Material supplied:

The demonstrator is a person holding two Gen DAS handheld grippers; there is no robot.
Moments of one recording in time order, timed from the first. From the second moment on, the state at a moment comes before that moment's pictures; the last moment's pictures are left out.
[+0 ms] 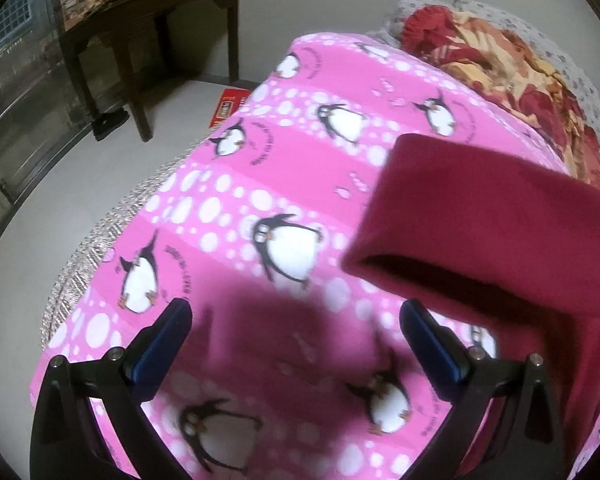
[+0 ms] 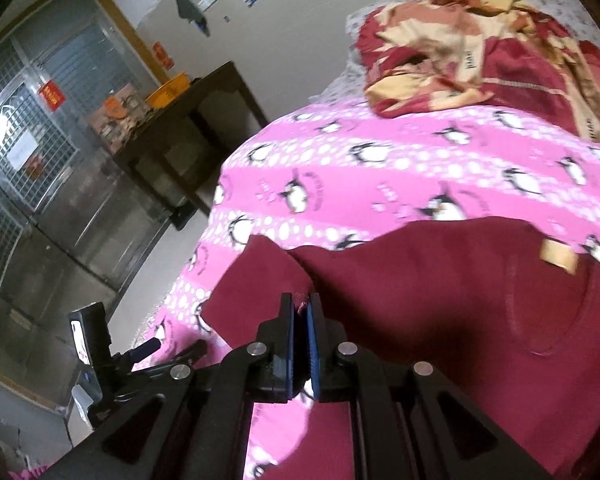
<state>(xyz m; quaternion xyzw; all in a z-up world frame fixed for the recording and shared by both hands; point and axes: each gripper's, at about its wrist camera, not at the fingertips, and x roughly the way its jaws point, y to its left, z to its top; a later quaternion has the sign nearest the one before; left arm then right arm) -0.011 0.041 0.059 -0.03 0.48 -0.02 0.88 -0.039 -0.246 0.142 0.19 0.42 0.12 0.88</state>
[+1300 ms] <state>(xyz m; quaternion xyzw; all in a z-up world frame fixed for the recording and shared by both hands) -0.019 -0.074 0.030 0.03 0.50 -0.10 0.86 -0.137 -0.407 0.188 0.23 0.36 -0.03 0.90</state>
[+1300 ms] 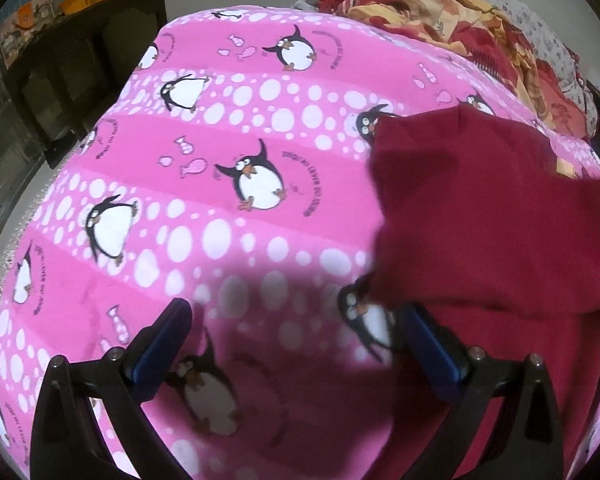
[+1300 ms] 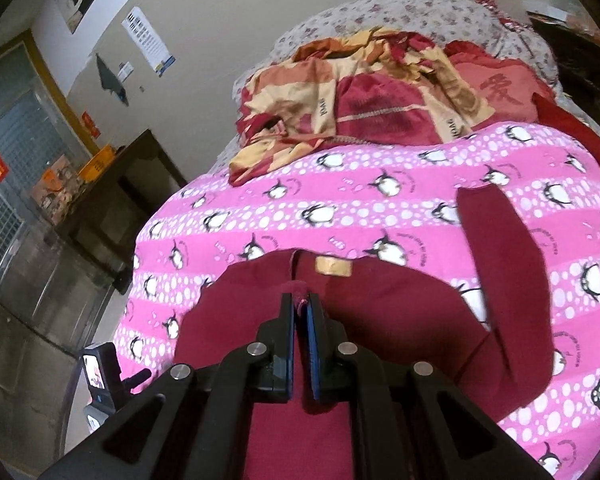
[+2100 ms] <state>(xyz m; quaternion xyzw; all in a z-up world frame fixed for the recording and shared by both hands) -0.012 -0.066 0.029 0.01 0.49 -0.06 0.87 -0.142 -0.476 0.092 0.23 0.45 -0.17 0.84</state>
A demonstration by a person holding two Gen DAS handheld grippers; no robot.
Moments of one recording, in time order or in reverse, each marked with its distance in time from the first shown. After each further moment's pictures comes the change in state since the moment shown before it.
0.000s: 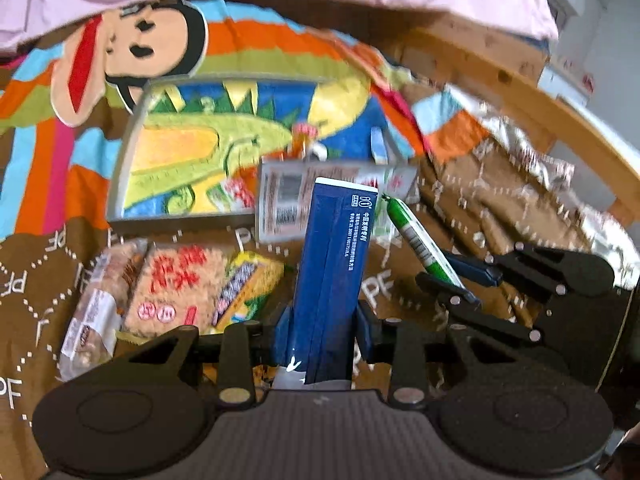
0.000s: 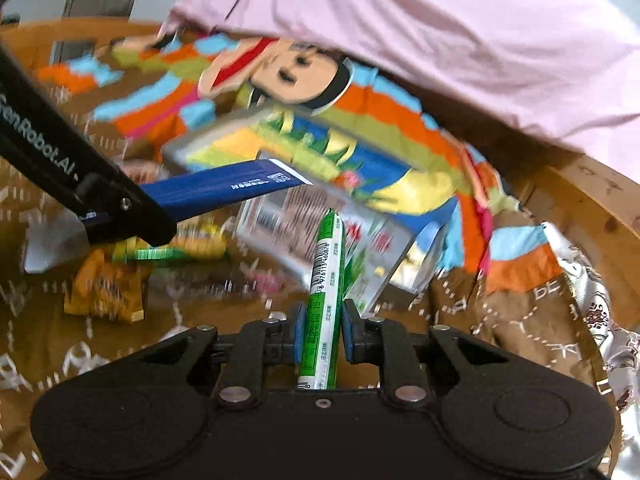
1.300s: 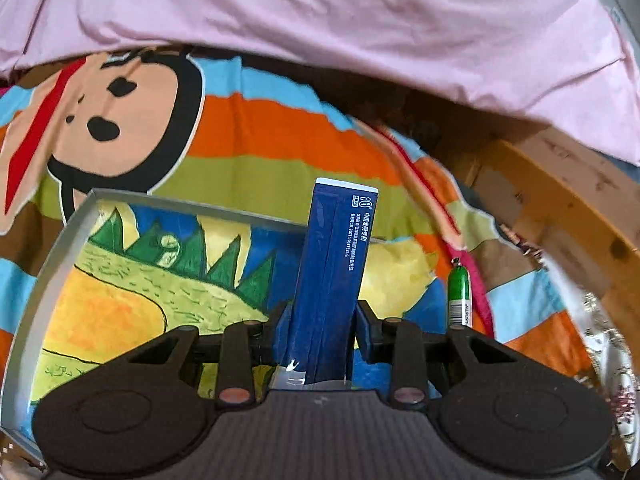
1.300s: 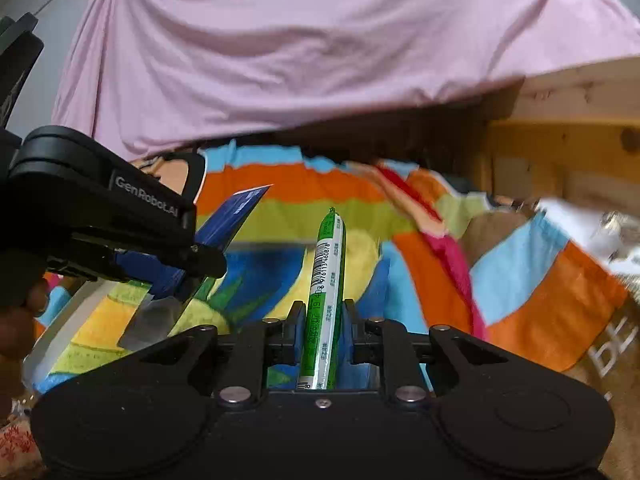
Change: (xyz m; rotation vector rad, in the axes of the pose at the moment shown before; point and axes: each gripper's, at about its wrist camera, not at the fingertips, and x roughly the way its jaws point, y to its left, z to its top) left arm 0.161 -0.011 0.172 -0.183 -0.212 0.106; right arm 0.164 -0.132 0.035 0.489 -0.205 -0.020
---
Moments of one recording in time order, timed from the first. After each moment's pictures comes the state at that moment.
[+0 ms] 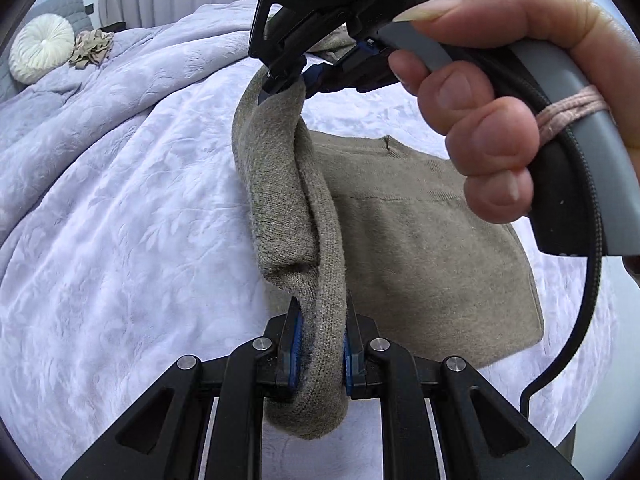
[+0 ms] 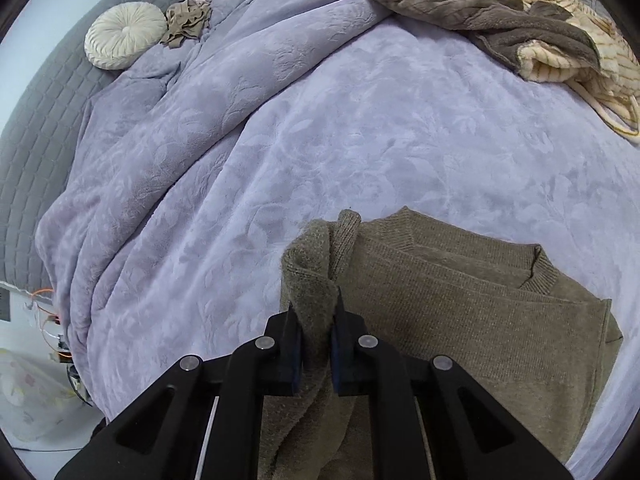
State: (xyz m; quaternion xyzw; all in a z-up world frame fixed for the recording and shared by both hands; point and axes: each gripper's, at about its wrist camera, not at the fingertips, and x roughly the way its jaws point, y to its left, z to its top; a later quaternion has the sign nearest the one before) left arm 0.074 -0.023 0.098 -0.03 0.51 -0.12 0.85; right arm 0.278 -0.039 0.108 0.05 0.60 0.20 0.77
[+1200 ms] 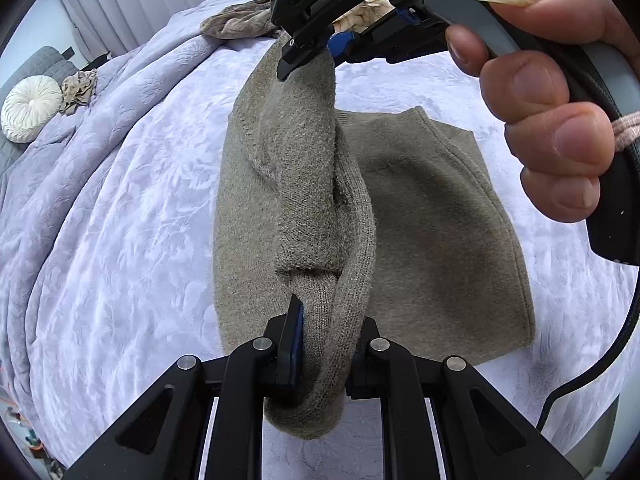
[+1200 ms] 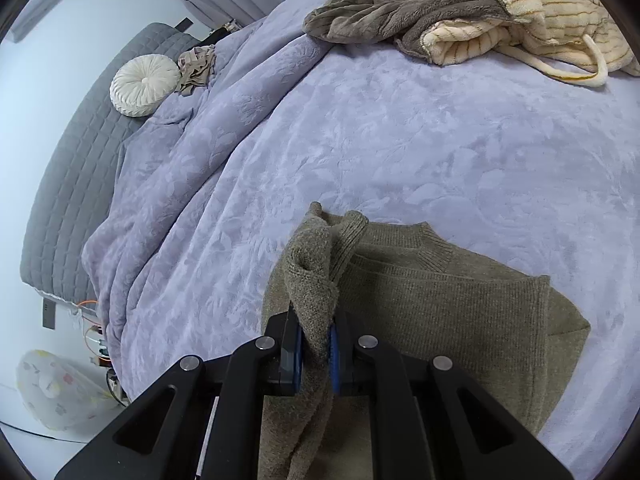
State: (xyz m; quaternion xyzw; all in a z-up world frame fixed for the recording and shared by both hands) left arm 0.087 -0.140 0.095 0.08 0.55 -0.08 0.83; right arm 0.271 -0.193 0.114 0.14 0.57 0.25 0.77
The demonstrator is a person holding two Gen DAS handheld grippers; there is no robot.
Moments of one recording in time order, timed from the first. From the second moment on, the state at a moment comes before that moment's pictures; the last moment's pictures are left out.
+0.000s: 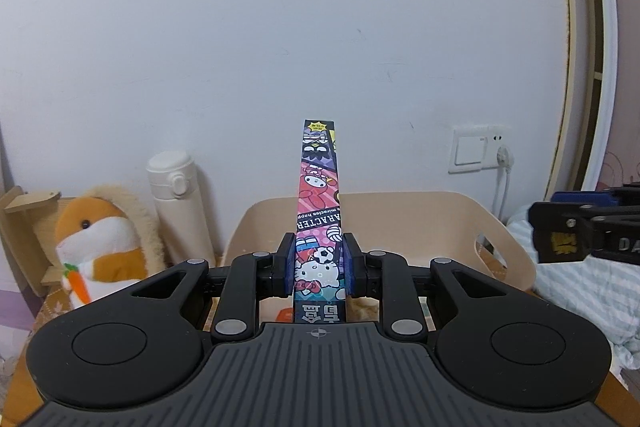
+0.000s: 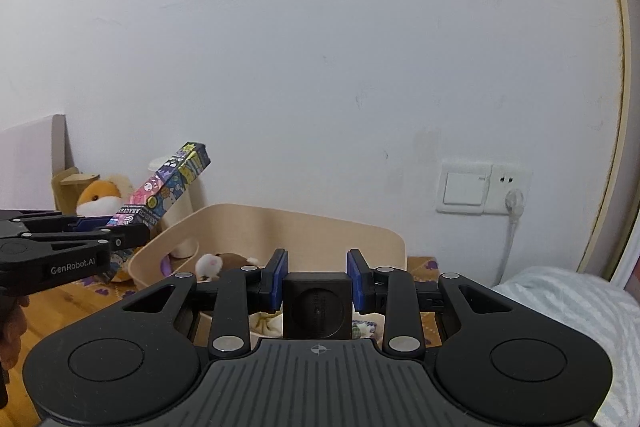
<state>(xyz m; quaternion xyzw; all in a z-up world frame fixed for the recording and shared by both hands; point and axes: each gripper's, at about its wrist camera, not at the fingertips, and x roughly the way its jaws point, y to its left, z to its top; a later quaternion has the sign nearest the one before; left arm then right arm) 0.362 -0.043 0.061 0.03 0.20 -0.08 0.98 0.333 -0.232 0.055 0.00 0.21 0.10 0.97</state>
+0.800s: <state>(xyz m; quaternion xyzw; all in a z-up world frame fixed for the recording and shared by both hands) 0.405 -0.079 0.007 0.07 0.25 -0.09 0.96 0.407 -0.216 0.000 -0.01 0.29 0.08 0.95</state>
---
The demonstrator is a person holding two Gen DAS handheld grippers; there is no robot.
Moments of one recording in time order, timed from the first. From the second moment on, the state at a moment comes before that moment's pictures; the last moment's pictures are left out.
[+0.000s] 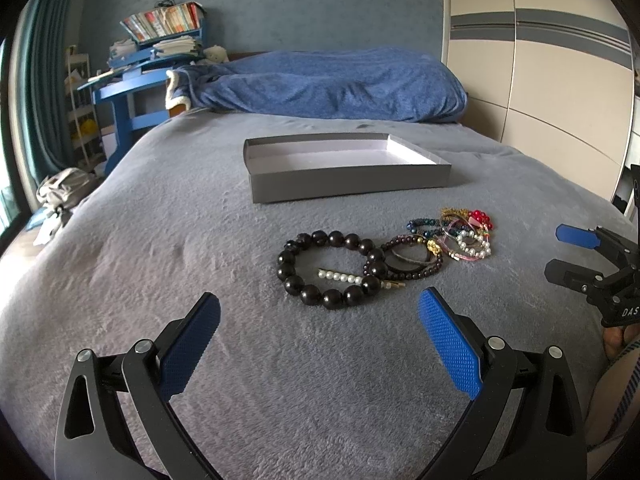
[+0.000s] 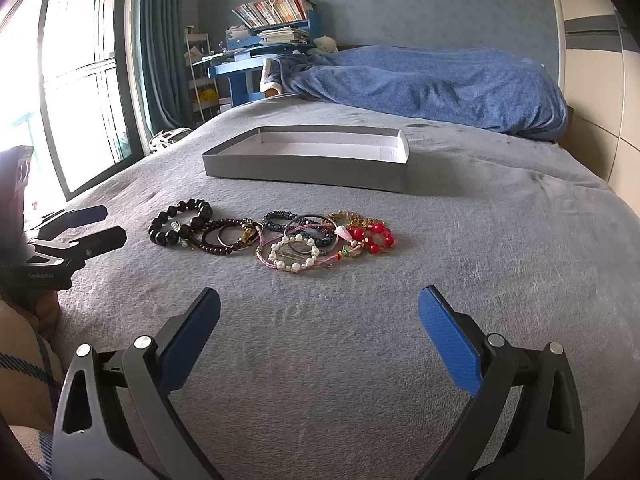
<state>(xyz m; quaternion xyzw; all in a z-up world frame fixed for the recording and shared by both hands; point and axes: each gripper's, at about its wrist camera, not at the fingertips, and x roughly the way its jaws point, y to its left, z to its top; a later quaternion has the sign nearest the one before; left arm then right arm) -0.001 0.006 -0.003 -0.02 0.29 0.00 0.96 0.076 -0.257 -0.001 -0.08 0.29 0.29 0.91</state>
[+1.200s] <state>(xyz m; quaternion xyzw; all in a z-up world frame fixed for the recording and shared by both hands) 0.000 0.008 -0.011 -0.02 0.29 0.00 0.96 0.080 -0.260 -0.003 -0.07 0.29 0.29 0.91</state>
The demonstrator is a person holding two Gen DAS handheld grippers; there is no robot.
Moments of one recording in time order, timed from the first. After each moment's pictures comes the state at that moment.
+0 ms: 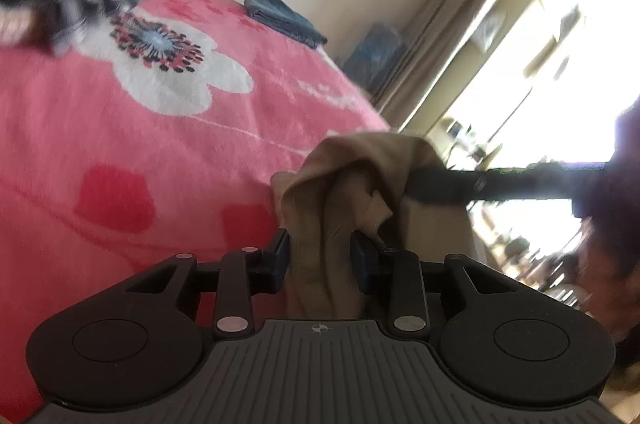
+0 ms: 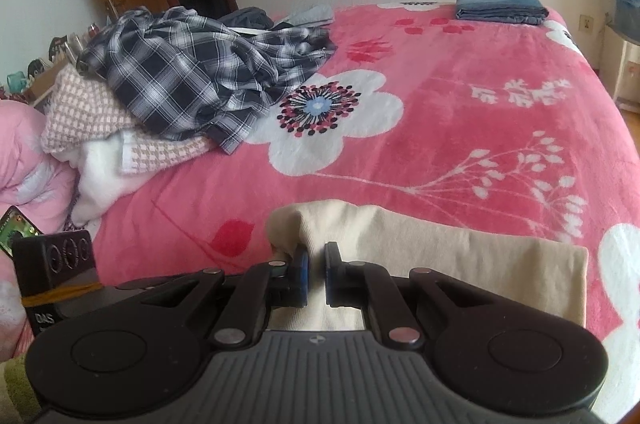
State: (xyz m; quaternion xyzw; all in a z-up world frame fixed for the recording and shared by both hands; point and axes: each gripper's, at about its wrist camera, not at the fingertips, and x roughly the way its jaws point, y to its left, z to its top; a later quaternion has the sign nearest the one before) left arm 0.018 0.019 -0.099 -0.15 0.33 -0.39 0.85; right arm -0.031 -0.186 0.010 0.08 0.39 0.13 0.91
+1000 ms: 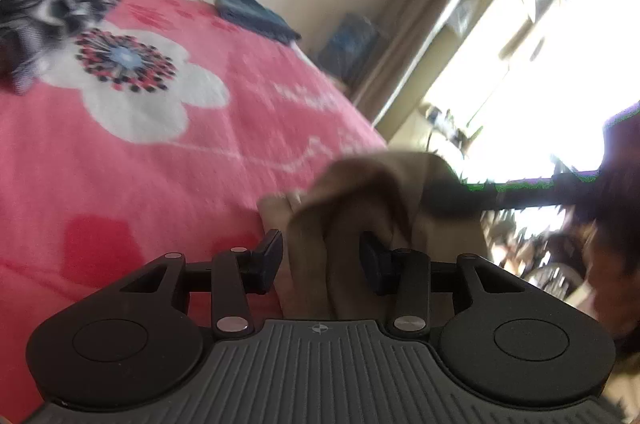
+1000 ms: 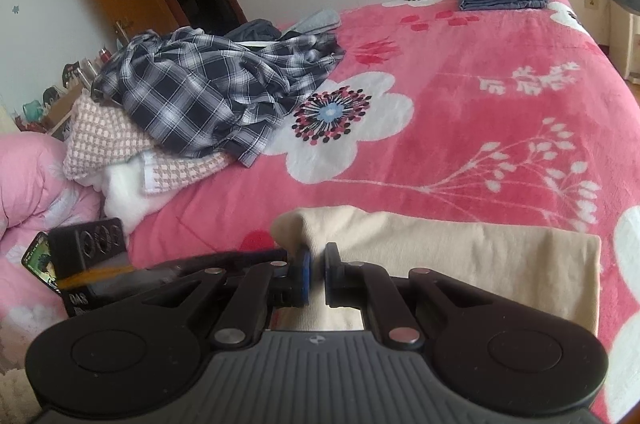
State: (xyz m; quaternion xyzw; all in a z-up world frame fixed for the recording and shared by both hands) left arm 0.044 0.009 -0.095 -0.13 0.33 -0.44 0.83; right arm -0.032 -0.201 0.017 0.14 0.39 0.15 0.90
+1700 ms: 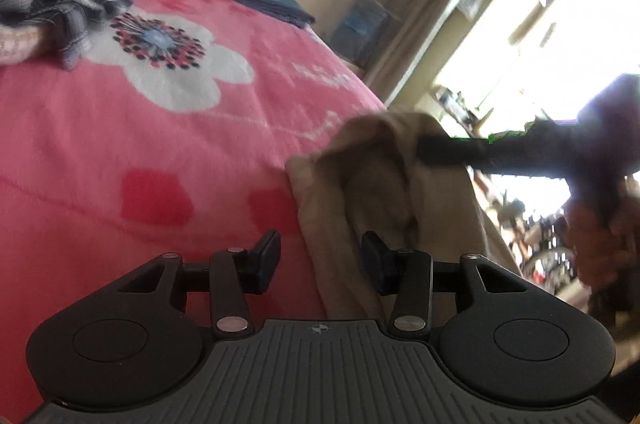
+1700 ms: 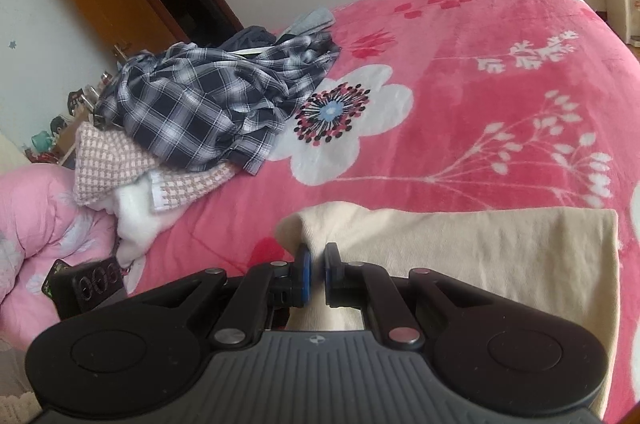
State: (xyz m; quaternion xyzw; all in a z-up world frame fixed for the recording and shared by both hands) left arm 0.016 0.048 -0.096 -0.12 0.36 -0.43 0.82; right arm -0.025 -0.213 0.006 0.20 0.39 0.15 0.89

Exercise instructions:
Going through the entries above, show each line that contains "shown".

Exercise output:
Moments of one recording, in time order or in reverse, each marked with its distance in time from the first shown. After each further moment's pictures comes the change in state since the moment shown before it.
Change: (xyz m; rotation vector rad, in the axes of the pose at the moment shown before; point and axes: each gripper's, at about its wrist camera, not at the fingertips, and x roughly the way its jaws point, y to its left, z to its top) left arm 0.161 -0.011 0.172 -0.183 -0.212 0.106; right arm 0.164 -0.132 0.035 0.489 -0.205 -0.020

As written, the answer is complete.